SUPPLIED DATA:
★ ★ ★ ★
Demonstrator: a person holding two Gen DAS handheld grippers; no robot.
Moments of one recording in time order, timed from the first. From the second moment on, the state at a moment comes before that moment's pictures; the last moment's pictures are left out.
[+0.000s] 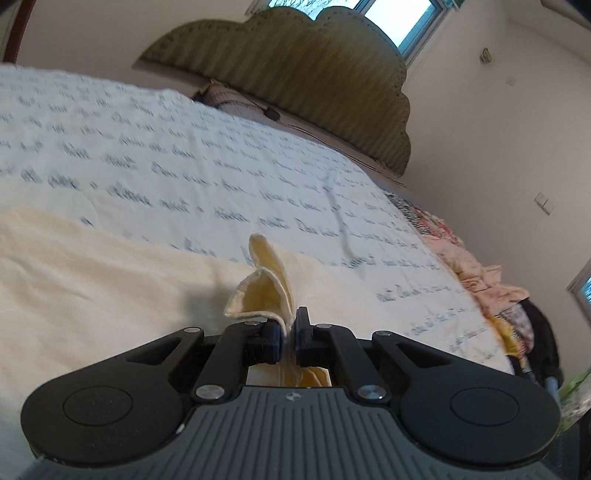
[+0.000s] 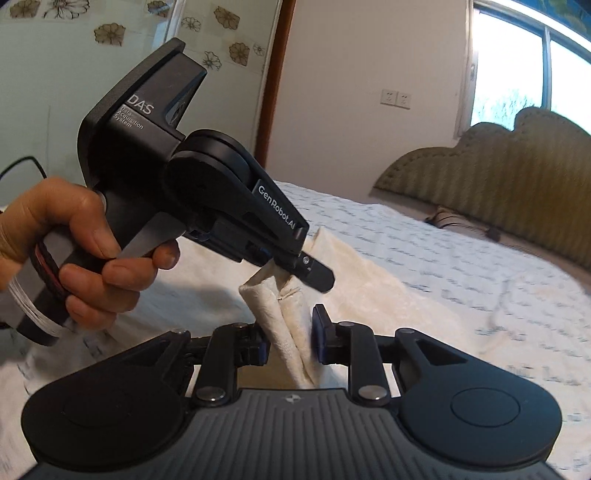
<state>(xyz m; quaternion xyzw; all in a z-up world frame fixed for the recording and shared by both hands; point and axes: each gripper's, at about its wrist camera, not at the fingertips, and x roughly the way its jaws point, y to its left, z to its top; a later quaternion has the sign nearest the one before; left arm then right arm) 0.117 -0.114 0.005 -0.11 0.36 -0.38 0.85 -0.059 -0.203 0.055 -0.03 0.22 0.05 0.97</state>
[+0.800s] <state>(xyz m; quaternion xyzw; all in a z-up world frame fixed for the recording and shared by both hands) 0.131 -0.058 -0.002 0.03 0.30 -0.25 0.92 0.038 -0.136 0.041 0.00 0.25 0.13 0.96</state>
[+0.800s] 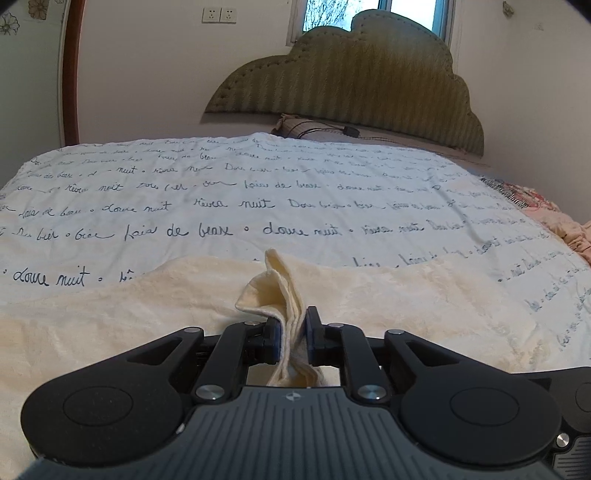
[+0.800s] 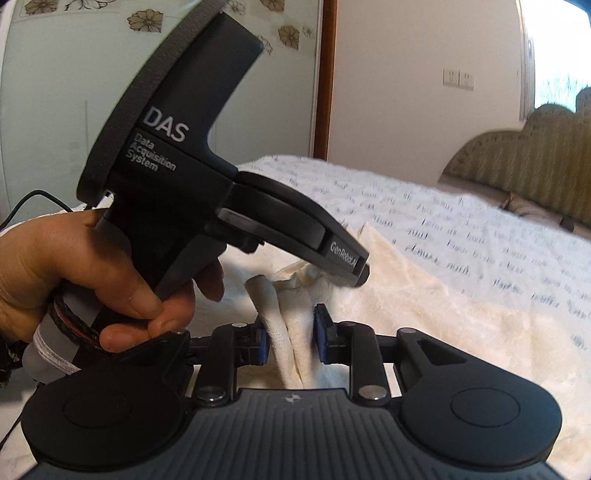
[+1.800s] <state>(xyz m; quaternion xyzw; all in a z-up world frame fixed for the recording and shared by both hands) 0.116 0.026 0.007 -0.19 0.39 -0.20 0.88 0.006 -0.119 0.033 -0.21 0.21 0.13 0.95</state>
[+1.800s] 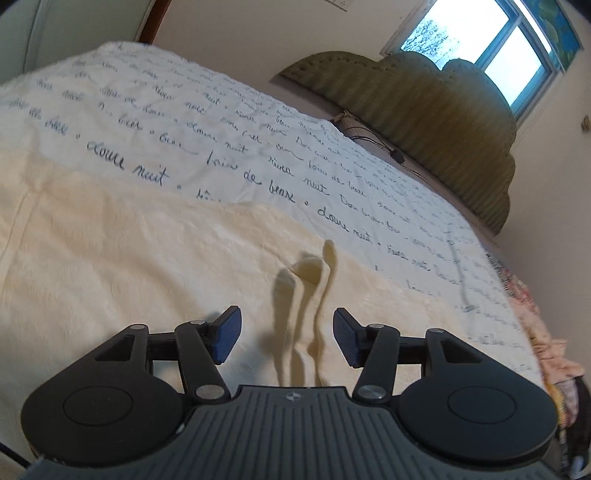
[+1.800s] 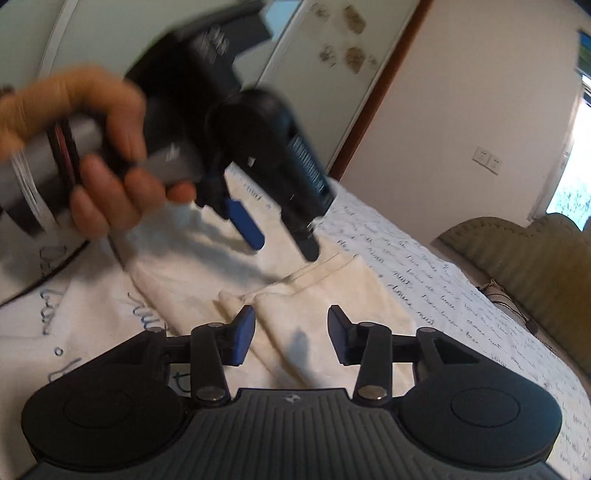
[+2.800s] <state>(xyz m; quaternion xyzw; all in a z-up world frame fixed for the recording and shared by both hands) 0.121 0.024 -0.005 -0.34 0.45 -0.30 0.77 0.003 -0.162 0.056 -0.05 0.17 0.13 0.98</state>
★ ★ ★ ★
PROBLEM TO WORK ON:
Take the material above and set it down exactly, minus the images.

EXPECTED OUTPUT:
Demonstrator: a person holding two Gen DAS handheld grippers; no robot.
Moments of one recording in time order, timed from the first. From the second moment on, the state at a moment comes before that moment's pictures; the last moment's pictures are left out.
[+0.000s] 
[+0.000s] 
<state>(xyz m; quaternion xyzw; all in a z-up world frame fixed for the recording and shared by both hands; point and axes: each gripper's, at about its wrist camera, not at the fingertips, and x roughly the way its jaws point, y to its left, z to its top; a later quaternion has the sign nearest the one before; left arm then right arm) 0.117 -0.114 0.005 -0.11 0.36 -0.38 0.85 -0.059 -0.203 0.055 -0.03 0.22 0.05 0.97</state>
[+0.800s] <state>(xyz m; quaternion xyzw; all in a z-up world frame fixed for the recording and shared by both hands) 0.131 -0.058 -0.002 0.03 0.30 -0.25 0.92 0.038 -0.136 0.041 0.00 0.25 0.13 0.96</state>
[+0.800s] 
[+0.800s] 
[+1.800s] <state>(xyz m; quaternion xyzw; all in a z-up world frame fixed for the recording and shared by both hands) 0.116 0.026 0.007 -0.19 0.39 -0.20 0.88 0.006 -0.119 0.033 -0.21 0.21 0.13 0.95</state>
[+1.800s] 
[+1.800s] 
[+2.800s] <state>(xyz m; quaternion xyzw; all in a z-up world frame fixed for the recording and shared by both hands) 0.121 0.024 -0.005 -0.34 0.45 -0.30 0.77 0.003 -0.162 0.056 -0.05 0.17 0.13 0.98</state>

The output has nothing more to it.